#### TRY IT
In the records below, find every line that contains "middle" and list it.

===== PROVIDED RECORDS

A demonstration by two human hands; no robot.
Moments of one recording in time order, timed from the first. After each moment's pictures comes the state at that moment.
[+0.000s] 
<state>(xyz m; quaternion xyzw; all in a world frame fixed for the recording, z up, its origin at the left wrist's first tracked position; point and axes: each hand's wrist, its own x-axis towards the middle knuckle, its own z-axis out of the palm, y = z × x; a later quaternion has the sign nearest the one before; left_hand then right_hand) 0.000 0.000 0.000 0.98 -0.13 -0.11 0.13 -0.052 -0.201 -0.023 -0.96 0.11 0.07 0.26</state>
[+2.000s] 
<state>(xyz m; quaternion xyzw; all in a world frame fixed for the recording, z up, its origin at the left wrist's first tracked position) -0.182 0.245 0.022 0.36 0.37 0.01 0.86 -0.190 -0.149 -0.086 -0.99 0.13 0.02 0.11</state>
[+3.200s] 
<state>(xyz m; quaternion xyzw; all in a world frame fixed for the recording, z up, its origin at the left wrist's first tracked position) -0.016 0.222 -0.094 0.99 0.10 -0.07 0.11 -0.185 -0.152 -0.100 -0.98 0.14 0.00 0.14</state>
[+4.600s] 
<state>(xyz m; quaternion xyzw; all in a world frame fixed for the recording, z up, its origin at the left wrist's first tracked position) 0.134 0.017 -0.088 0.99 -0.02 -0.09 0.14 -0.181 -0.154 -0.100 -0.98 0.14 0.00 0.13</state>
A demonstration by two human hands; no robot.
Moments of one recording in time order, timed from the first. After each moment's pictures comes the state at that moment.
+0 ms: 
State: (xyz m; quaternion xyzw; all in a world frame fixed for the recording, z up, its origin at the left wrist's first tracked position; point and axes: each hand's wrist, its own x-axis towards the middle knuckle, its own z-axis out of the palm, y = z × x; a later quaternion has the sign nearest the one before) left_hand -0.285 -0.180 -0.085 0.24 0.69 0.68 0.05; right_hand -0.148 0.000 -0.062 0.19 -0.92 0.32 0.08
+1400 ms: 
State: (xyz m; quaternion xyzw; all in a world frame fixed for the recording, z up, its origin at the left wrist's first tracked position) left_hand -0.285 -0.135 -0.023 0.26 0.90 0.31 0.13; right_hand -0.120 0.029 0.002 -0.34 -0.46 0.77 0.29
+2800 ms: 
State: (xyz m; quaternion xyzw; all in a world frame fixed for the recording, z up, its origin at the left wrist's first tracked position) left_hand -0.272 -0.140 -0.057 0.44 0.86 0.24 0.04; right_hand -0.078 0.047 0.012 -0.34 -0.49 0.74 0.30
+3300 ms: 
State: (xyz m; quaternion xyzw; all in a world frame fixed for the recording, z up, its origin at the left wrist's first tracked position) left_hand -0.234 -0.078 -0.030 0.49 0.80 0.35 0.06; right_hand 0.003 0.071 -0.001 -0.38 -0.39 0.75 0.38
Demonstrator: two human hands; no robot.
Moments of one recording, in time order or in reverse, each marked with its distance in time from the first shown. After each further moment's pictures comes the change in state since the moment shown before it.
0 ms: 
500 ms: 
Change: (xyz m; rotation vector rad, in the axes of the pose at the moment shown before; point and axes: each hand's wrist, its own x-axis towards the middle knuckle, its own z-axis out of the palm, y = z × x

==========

#### TASK ANSWER
<state>(xyz m; quaternion xyzw; all in a world frame fixed for the recording, z up, its origin at the left wrist's first tracked position; point and axes: each hand's wrist, its own x-axis towards the middle knuckle, its own z-axis out of the palm, y = z × x; a later quaternion has the sign nearest the one before; left_hand then right_hand) 0.000 0.000 0.000 0.98 -0.13 -0.11 0.13 -0.052 -0.201 -0.023 -0.96 0.11 0.07 0.26</state>
State: (xyz m; quaternion xyzw; all in a world frame fixed for the recording, z up, its origin at the left wrist's first tracked position; point and axes: each hand's wrist, its own x-axis towards the middle knuckle, its own z-axis out of the palm, y = z × x; a later quaternion has the sign nearest the one before) left_hand -0.285 -0.180 -0.085 0.24 0.69 0.68 0.05; right_hand -0.148 0.000 -0.062 0.19 -0.92 0.32 0.08
Change: (xyz m; rotation vector rad, in the axes of the pose at the moment shown before; point and axes: each hand's wrist, its own x-axis towards the middle knuckle, its own z-axis out of the palm, y = z × x

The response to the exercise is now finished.